Problem details ▸
Below this line is the material. Write out only its lines from the one containing "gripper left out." through the one containing "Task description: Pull", both kept, exactly.

::::

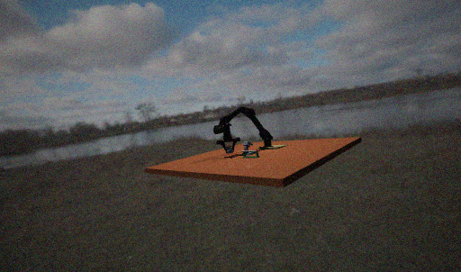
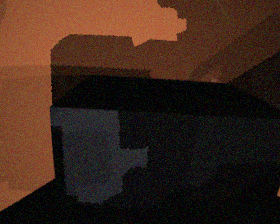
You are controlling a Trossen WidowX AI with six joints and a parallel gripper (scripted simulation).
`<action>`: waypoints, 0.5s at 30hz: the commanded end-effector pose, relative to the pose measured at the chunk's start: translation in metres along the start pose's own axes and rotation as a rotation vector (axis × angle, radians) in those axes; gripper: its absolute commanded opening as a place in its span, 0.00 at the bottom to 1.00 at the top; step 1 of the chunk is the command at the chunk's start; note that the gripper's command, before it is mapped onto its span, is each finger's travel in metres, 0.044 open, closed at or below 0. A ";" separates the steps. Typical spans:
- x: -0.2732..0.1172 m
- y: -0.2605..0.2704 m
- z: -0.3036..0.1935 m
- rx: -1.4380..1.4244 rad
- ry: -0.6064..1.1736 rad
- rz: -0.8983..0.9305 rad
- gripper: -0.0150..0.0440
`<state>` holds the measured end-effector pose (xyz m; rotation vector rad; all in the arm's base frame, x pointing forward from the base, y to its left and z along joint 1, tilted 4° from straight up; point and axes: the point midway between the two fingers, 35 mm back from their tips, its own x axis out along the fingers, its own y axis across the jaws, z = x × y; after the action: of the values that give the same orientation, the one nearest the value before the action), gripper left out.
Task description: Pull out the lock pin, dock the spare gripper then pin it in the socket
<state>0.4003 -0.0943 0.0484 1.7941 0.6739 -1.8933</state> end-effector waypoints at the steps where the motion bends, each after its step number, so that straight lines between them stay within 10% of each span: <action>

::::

Answer space ▸
`<state>` holds the measured end-effector pose (xyz m; rotation vector rad; all in the arm's base frame, x pointing forward from the base, y to its left and z along joint 1, tilted 4° from straight up; point and axes: the point midway between the two fingers, 35 mm back from their tips, its own x axis out along the fingers, its own y axis across the jaws, z = x × y; after the action: of the values that give the same orientation, the one nearest the value before the action), gripper left out.
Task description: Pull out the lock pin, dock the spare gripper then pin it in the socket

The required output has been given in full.